In addition to directing The Frybread Queen for this year's retreat and festival, Scott will also lead a Writing Workshop based on Elinor Fuchs' essay Visit to a Small Planet. This workshop is open to all retreat participants.

Native Voices: As you recall from last year's retreat, Native Voices didn't require much pre-retreat work. This year we decided to begin the dramaturgical work on our retreat plays two months early. How has this experience been for you?
Scott Horstein: Great! Our play is still in its becoming phase, and there’s no way I couldn’t have gotten my head around it without this early conversation with writer and dramaturg. And I don’t think we could have made nearly as good use of the retreat.

NV: In addition to your directing credits, you're also a freelance dramaturg. What have been some of your favorite projects?
SH: Everything at Cornerstone Theater Company. Pentecost at the Evidence Room and Old Globe.

NV: How does your experience in dramaturgy influence your directing work?
SH: With directing I give more free play to my own instincts at first without trying to control them with what the text wants – but ultimately having that dramaturgical toolkit to process my impulses – what does the play want?

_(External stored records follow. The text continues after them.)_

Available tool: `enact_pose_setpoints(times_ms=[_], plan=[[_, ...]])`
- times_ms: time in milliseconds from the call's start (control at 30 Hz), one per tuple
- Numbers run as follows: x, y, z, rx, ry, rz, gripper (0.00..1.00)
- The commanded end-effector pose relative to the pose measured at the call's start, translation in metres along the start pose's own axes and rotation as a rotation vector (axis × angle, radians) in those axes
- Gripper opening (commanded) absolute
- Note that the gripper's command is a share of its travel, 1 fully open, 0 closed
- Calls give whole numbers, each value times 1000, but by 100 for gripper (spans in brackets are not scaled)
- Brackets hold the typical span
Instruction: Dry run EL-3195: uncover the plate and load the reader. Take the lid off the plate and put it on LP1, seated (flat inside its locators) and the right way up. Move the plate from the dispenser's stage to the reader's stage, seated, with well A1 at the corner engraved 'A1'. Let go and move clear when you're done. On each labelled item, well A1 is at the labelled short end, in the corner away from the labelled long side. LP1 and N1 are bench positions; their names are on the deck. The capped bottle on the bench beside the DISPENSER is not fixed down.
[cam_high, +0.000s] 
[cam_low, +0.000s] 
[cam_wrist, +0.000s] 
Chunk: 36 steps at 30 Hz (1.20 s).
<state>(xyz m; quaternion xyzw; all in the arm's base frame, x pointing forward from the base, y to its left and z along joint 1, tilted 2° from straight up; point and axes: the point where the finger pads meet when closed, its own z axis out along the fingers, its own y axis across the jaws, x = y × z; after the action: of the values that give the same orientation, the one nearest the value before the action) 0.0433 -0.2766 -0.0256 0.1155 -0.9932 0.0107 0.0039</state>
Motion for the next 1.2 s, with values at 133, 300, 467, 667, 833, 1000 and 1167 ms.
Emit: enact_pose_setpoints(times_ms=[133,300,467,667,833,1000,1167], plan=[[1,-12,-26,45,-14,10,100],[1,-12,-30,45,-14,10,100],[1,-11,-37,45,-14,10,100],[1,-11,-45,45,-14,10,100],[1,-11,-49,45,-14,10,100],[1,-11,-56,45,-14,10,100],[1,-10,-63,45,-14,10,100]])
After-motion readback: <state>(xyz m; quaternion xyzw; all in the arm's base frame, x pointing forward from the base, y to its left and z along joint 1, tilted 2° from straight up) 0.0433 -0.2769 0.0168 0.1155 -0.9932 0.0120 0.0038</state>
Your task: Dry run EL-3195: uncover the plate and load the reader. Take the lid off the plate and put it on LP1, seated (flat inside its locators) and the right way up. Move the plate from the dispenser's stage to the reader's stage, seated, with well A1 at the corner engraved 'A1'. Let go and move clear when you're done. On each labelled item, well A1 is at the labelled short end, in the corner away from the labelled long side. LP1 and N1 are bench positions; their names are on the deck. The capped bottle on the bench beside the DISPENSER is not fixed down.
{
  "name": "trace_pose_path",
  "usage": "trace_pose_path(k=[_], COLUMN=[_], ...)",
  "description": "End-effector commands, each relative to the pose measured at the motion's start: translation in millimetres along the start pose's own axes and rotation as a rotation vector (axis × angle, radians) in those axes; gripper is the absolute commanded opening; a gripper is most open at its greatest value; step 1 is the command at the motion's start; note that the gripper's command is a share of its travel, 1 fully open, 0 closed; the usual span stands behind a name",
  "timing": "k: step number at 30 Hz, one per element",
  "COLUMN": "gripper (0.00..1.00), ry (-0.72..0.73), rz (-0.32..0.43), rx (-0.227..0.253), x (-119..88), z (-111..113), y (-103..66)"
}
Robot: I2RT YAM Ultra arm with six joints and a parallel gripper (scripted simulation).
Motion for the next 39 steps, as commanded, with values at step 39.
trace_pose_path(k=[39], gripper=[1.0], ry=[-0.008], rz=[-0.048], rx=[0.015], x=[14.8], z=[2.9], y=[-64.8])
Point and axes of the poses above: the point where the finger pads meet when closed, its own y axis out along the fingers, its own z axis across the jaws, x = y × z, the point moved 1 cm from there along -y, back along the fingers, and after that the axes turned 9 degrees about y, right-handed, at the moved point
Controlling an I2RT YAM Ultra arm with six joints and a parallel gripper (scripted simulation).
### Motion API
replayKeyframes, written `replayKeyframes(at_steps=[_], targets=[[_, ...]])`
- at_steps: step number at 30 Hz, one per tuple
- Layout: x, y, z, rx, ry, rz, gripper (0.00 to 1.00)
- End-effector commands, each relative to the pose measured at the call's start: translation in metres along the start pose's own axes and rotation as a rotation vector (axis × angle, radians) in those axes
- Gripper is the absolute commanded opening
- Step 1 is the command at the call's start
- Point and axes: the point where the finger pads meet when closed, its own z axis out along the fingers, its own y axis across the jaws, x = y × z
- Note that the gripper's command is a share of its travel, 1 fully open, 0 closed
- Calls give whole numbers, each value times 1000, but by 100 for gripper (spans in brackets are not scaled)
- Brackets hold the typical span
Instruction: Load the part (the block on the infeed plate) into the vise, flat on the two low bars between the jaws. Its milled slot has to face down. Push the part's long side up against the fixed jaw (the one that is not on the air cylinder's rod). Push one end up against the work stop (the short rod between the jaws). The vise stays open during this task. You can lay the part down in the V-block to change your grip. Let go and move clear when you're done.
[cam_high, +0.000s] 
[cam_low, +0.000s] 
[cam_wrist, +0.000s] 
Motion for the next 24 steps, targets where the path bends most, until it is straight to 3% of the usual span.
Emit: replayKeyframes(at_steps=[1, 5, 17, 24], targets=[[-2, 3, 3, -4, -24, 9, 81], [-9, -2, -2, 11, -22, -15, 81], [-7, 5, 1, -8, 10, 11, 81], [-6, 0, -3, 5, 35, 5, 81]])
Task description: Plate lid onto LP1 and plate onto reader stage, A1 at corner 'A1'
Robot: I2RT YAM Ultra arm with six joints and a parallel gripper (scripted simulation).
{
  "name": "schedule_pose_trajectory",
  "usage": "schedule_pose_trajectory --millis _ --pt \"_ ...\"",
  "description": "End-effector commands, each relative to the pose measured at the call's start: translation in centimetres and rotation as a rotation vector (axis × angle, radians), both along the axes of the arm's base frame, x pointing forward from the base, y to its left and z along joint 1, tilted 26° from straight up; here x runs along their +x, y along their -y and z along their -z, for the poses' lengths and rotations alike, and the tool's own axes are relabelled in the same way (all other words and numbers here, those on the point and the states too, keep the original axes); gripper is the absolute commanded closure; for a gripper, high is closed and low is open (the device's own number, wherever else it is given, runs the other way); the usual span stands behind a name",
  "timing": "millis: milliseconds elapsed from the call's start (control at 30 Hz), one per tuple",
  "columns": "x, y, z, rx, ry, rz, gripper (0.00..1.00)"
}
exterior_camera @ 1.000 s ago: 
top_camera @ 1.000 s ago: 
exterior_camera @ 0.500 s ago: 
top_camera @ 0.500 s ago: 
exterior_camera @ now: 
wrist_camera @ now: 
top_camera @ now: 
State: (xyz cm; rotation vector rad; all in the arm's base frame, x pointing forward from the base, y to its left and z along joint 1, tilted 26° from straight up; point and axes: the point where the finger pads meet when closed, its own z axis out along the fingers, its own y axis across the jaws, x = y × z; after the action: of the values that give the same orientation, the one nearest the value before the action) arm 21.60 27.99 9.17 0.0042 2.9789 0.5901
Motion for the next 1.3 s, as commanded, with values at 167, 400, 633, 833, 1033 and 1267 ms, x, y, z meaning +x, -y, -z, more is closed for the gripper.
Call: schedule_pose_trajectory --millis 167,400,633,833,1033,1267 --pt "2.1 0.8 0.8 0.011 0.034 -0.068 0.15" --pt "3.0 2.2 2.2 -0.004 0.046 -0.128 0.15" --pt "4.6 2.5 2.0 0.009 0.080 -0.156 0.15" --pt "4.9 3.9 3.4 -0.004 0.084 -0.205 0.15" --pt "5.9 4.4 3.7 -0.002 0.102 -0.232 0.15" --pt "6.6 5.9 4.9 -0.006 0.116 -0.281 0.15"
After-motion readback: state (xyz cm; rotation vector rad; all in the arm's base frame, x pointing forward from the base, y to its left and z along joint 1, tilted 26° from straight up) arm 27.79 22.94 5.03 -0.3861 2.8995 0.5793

How can you analyze the text to see what it will bear? – is what the dramaturgy gives me.

NV: What drew you to the profession of theatre?
SH: I like to perform. I like the magic of audiences and live performers in the same space.

NV: What is your earliest theatrical memory?
SH: Probably seeing the famous Bob Baker’s marionettes in downtown LA with my mother.

NV: If you could go back in time, which era would you visit?
SH: Revolutionary France? 5th century BCE India (when Buddhism was born)? Elizabethan England? I don’t know.

NV: What's the longest standing item on your "To Do" list?
SH: Learn Spanish.

NV: What is your greatest indulgence?
SH: Fantasy baseball? Though at times it’s a chore/addiction.

NV: Fill in the blank: It's not theatre if it's not _____.
SH: It's not theatre if it's not live.

NV: The 2009-2010 Season marks Native Voices' Tenth Anniversary at the Autry. Where do you think Native theatre will be in the next ten years?
SH: I can only project based on what I know of Native Voices itself -- I don’t know the rest of the field well. But if Native Voices keeps doing what it’s doing, I expect we’ll look back ten years from now and see that there will have been lots of new productions of contemporary work around the country.